IHSG Menguat 2,71% Tutup di 5.902,38; Transportasi, Teknologi, dan Properti Pimpin Penguatan

IHSG Menguat 2,71% Tutup di 5.902,38; Transportasi, Teknologi, dan Properti Pimpin Penguatan

Signal /BUY
Open5902.38
TP6060
SL5800
trading sekarang

IHSG ditutup sesi II pada sore hari ini dengan kenaikan 2,71% ke level 5.902,38. Pergerakan hari ini menunjukkan momentum positif yang luas, dengan 600 saham bergerak menguat, 156 melemah, dan 203 lainnya stagnan. Volume transaksi mencapai 42,34 miliar lembar dengan nilai transaksi Rp31,17 triliun, sedangkan frekuensi perdagangan berada di 3,02 juta kali transaksi. Hal ini menandakan likuiditas pasar yang cukup kuat dan minat beli yang membentuk reli hari ini.

Kapitalisasi pasar total berada pada Rp10.344 triliun, menunjukkan ukuran pasar yang besar dan potensi alur modal yang tetap terjaga. Seluruh indeks sektoral berada di zona hijau, sinyal adanya dorongan kuat dari investasi institusional dan pelaku ritel. Penguatan tertinggi terlihat di sektor transportasi sebesar 4,51%, diikuti teknologi 4,37% dan properti 3,39%, menunjukkan kekuatan komponen inti pasar modal nasional.

Di antara saham-saham yang memimpin pergerakan, beberapa emiten menarik perhatian investor secara khusus. PT Multitrend Indo Tbk (BABY) melompat 35% menjadi Rp189, PT First Media Tbk (KBLV) menguat 34,85% ke Rp89, dan PT Multi Garam Utama Tbk (FOLK) naik 34,59% ke Rp214. Lonjakan tersebut mencerminkan minat beli yang kuat pada saham-saham berpotensi pertumbuhan di tengah likuiditas pasar yang tetap terjaga.

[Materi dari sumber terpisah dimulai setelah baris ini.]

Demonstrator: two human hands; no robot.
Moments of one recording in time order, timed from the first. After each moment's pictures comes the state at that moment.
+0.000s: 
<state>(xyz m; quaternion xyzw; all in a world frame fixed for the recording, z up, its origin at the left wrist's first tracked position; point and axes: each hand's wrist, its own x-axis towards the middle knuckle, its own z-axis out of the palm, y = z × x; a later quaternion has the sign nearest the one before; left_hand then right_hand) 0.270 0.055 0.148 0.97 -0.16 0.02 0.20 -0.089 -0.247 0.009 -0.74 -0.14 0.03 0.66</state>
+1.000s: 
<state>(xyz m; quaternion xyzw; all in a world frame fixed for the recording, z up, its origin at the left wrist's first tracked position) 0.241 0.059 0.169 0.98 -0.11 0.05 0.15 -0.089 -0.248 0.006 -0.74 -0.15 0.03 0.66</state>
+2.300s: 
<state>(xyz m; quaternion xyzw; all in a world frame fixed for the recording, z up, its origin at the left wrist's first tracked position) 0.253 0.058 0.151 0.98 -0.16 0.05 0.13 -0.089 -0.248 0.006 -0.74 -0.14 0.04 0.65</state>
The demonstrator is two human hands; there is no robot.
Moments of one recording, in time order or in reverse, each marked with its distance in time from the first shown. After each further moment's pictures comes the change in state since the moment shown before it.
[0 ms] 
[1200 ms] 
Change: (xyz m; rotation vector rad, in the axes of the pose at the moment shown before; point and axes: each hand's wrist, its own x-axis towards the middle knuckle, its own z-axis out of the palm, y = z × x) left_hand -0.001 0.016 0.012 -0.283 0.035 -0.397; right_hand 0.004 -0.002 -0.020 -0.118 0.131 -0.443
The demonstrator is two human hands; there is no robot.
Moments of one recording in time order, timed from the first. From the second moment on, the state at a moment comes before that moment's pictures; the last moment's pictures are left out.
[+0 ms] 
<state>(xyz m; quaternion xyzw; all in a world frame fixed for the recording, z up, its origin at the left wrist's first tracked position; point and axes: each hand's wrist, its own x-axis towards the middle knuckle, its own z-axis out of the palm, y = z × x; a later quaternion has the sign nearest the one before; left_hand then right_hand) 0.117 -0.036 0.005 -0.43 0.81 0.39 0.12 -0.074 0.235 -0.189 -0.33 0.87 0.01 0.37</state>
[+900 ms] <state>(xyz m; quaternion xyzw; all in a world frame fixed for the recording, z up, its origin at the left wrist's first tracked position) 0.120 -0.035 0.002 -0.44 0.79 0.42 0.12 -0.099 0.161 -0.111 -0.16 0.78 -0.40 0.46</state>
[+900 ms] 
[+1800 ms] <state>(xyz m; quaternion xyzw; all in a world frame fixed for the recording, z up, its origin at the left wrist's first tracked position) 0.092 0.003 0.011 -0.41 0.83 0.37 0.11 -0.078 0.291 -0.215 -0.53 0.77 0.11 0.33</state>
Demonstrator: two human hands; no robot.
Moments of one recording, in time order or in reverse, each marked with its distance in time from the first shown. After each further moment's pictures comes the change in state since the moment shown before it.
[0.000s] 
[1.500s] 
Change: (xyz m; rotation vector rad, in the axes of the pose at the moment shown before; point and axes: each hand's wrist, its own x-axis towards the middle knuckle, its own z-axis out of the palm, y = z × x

Kinerja sektor menunjukkan tren positif yang meluas, dengan semua komponen utama pasar berada di zona hijau dan memberikan kontribusi terhadap arah IHSG. Sektor transportasi memimpin penguatan dengan lonjakan 4,51%, diikuti sektor teknologi 4,37%, serta properti 3,39%. Kondisi ini mencerminkan adanya optimisme terhadap prospek pendapatan emiten yang berada di jalur pertumbuhan, serta dukungan likuiditas yang terus mengalir ke saham-saham unggulan.

Likuiditas terlihat cukup mendukung pergerakan pasar, ditandai oleh volume transaksi yang tinggi serta frekuensi transaksi yang relatif aktif. Aktivitas belanja di kalangan investor institusional dan ritel terlihat kompetitif, menambah dinamika pergerakan harian IHSG. Pemain pasar cenderung fokus pada emiten yang memiliki fundamental kuat maupun potensi upside teknikal dalam beberapa sesi ke depan.

Beberapa saham berkapitalisasi menengah juga menunjukkan dinamika positif, memperkaya pilihan bagi investor yang ingin mendiversifikasi portofolio. Investor disarankan tetap memperhatikan volatilitas harian dan faktor eksternal yang bisa memicu koreksi jangka pendek. Analisis teknikal dari Cetro Trading Insight menyoroti peluang jika tren saat ini dipertahankan dengan volume yang tetap kuat.

Di segmen pergerakan saham unggulan, TOP gainers menunjukkan momentum bullish yang cukup kuat. BABY mencetak lonjakan sebesar 35% menjadi Rp189, disusul KBLV yang naik 34,85% ke Rp89, serta FOLK yang melonjak 34,59% ke Rp214. Lonjakan ini menandakan minat beli yang signifikan pada emiten berpotensi pertumbuhan dan menarik perhatian pelaku pasar jangka pendek.

Di sisi lain, beberapa saham mengalami koreksi signifikan yang memberikan gambaran keseimbangan risiko di pasar. GRIA turun 14,69% menjadi Rp122, CTBN turun 12,20% menjadi Rp5.575, dan NFCX turun 12,09% menjadi Rp1.490. Penurunan tersebut menambah dinamika volatilitas harian dan menuntut konfirmasi teknikal sebelum mengambil posisi baru.

Secara keseluruhan, momentum IHSG menunjukkan arahan bullish jangka pendek dengan peluang kenaikan lebih lanjut jika dukungan likuiditas tetap terjaga. Namun, para investor perlu menerapkan manajemen risiko yang ketat dan menjaga level entry, stop loss, serta target profit yang proporsional. Analisa pasar dari Cetro Trading Insight menekankan kehati-hatian tetap diperlukan meski peluang keuntungan terlihat menjanjikan.